How Coca-Cola Undermines Plastic Recycling Efforts - rahuldottech
https://theintercept.com/2019/10/18/coca-cola-recycling-plastics-pollution/
======
8bitsrule
Long story short:

"If they were truly interested in increasing the recycling rate, a bottle bill
or container deposit law... would be well worth looking at. People are far
more likely to return their bottles if there’s a financial incentive. States
with bottle bills recycle about 60 percent of their bottles and cans, as
opposed to 24 percent in other states. And states that have bottle bills also
have an average of 40 percent less beverage container litter on their coasts,
according to a 2018 study [0] "

[0][https://www.sciencedirect.com/science/article/pii/S0308597X1...](https://www.sciencedirect.com/science/article/pii/S0308597X17305377)

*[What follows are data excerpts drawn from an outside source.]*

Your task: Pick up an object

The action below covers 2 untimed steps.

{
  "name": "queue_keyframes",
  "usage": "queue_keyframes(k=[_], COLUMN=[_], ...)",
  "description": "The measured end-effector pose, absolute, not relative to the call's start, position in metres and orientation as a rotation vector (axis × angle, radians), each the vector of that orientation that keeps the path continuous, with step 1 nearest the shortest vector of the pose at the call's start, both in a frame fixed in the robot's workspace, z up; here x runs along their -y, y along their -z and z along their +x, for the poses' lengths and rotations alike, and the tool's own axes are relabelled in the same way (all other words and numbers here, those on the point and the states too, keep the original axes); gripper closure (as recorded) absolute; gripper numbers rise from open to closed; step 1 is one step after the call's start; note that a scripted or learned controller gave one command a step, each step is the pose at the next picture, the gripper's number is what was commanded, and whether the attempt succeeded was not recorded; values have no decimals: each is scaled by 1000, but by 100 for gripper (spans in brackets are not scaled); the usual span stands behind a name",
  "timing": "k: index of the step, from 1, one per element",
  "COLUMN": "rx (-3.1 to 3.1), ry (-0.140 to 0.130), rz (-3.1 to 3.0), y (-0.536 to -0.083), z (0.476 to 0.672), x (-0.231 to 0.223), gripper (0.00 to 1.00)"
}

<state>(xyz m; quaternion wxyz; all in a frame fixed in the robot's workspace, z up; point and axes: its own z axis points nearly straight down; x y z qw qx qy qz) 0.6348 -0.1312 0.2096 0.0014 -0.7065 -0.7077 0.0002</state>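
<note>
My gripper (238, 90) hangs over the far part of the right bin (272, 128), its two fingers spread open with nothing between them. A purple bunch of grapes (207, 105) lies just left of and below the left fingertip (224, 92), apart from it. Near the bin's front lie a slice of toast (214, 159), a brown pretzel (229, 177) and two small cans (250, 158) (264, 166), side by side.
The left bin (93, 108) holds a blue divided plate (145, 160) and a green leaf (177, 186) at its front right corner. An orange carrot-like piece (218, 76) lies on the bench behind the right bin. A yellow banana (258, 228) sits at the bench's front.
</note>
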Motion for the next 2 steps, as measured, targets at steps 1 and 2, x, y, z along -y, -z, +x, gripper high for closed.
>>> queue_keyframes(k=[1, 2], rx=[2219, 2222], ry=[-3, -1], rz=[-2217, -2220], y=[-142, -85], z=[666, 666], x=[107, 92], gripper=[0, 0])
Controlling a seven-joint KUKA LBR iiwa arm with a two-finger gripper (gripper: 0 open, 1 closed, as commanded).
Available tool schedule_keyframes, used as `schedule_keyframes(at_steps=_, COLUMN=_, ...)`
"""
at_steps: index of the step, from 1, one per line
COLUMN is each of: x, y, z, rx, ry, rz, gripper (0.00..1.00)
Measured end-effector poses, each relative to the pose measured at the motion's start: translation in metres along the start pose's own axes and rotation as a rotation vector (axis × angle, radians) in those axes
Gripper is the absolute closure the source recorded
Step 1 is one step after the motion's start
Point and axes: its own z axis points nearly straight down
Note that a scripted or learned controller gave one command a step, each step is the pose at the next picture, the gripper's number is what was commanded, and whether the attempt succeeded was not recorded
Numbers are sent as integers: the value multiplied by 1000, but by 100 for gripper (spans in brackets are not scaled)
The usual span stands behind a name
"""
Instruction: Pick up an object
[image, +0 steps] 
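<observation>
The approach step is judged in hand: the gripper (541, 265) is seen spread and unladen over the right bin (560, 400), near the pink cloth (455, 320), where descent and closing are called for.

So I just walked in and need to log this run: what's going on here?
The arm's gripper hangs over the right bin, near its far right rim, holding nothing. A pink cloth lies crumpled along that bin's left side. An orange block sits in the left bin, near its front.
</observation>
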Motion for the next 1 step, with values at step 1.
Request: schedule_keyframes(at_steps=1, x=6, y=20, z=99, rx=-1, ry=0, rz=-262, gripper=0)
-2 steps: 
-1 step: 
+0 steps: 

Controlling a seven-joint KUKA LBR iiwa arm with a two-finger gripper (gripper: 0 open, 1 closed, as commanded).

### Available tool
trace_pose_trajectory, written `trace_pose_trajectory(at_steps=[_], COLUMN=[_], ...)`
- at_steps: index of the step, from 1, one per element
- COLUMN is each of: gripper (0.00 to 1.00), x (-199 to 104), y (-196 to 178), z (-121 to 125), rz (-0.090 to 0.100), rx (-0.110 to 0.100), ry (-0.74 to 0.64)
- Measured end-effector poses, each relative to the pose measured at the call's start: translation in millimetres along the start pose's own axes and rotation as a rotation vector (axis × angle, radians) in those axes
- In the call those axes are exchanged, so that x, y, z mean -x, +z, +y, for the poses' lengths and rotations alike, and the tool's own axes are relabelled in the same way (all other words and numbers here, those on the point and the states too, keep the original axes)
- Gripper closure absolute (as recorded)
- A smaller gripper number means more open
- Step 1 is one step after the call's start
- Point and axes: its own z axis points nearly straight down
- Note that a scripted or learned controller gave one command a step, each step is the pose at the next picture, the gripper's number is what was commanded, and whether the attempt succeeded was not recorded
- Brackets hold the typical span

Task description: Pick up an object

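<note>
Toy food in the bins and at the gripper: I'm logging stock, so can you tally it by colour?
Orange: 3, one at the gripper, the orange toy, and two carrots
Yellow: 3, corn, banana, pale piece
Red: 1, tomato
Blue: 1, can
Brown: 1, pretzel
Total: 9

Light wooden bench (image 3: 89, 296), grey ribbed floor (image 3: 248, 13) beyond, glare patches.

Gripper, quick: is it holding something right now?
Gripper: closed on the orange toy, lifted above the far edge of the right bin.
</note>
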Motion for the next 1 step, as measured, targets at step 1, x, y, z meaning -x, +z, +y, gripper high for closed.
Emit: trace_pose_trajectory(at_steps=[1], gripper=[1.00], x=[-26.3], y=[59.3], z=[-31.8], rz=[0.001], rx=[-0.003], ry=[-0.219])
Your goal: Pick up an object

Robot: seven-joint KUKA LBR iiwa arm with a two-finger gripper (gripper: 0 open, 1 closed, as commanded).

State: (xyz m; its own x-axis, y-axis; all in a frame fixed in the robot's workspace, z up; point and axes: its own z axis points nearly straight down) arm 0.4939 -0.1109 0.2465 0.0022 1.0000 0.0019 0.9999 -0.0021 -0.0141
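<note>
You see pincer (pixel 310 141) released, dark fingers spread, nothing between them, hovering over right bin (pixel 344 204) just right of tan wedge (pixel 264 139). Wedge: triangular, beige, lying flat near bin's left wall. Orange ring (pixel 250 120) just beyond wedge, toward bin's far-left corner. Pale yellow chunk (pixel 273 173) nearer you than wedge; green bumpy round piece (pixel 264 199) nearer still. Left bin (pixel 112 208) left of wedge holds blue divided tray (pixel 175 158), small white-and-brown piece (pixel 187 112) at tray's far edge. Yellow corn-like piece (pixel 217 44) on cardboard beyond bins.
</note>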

Personally I'd like to see a -hefty- 'deposit' levied directly on the
manufacturers. If they want to use the bottles, they must assume -complete-
responsibility for the outcome. Else the 'deposits' are used to -solve the
problem-. Why should cities be stuck with the bill?

To help them get the ball rolling, let's start with 25 cents on every bottle
they ship their (expensive sugar-water) product in. Paid to whoever collects
and delivers them to their recycle bins. After 5 years, that goes to 50 cents.
At the point, you'll see no empties in the garbage.